Abstract: PO0844
Hyperammonemia in an ESRD Patient
Session Information
- Dialysis Care: Epidemiology and the Patient Experience
November 04, 2021 | Location: On-Demand, Virtual Only
Abstract Time: 10:00 AM - 12:00 PM
Category: Dialysis
- 701 Dialysis: Hemodialysis and Frequent Dialysis
Authors
- Rajan, Roy, Dartmouth-Hitchcock Health GraniteOne, Lebanon, New Hampshire, United States
- Manzella, Kimberly J., Dartmouth-Hitchcock Health GraniteOne, Lebanon, New Hampshire, United States
- Hopley, Charles W., Dartmouth-Hitchcock Health GraniteOne, Lebanon, New Hampshire, United States
Introduction
Carnitine is an important co-factor in long-chain fatty acid metabolism, and is involved in transport of long chain fatty acids into the mitochondria.

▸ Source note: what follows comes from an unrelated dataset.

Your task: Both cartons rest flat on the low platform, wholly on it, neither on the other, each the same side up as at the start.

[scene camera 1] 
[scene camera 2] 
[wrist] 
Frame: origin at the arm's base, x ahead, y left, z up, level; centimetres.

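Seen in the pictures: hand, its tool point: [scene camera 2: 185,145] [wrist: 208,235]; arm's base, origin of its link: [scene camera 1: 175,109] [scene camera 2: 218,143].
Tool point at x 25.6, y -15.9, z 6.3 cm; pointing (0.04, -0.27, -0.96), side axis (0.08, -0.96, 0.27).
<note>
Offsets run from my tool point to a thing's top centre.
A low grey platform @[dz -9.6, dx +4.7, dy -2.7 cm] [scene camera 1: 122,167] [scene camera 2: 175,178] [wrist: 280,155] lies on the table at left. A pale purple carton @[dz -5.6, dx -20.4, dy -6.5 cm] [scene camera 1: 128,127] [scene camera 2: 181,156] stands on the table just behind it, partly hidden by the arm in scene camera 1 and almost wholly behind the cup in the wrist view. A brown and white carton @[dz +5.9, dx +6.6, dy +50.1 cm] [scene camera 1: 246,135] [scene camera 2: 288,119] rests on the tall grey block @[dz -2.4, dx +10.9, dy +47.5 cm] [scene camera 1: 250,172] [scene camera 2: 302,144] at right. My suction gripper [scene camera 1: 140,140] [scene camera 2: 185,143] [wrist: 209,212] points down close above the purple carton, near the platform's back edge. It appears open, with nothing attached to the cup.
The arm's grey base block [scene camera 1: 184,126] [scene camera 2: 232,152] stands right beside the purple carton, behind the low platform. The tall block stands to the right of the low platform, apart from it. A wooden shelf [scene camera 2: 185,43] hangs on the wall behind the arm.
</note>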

Carnitine deficiency can present with hyperammonemia. We present a patient with ESRD with hyperammonemia and encephalopathy.
Case Description
This is a 48-year-old man with End Stage Renal disease due to neprocalcinosis secondary to treatment complications due to X- Linked Hypohposphatemic rickets, presented to emergency room with nausea vomiting and severe confusion. He had no known liver disease or seizure disorder and was not on valproate or any other psychotropic medications. His liver enzymes were normal AST, ALT, albumin levels but he had persistently elevated alkaline phosphatase of 313 unit / L (40-130). PCO2 levels were normal. L. His ammonia level of 578 micro mol/L. There was no intracranial abnormalities on imaging.
Free carnitine (FC) levels came back as 26 nmol/ml ( 25-54), Acyl Carnitine ( AC) 13 nmol/ml ( 5-30) AC/FC ratio of 0.5. Even though he had low normal FC levels, his AC/FC ratio was elevated and it has been proposed that car/acyl car ratio greater than 0.4 represents carnitine deficiency.
Patient initiated on IV L carnitine 20 mg/Kg three times weekly without repeat episode of hyperammonia. It was also noted that patient no longer experienced intradialytic hypotension.
Discussion
Carnitine deficiency causes accumulation of non-oxidized fatty acyl-coenzyme A in the mitochondria, which inhibits degradation of ammonia. This typically responds to supplementation. An inverse correlation between plasma carnitine levels and ammonia has been observed in patients treated with valproic acid, and L Carnitine has been used as treatment reduce the ammonia levels in valproate induced hyperammonemia.
Carnitine deficiency can present with hyperammonia, and clinicians should have high index of suspicion for this entity in malnourished dialysis patients without significant liver disease. Treatment is directed at replacement with intravenous Carnitine.Oral preparation containing mixture of D and L- carnitine is available but D- Carnitine is toxic. L- carnitine has limited oral absorption and has a limited bioavailability of 15% . The unabsorbed carnitine is degraded by intestinal bacteria to metabolites that are potentially toxic and have been shown to cause cognitive impairment. These limits use of oral supplementation of Carnitine.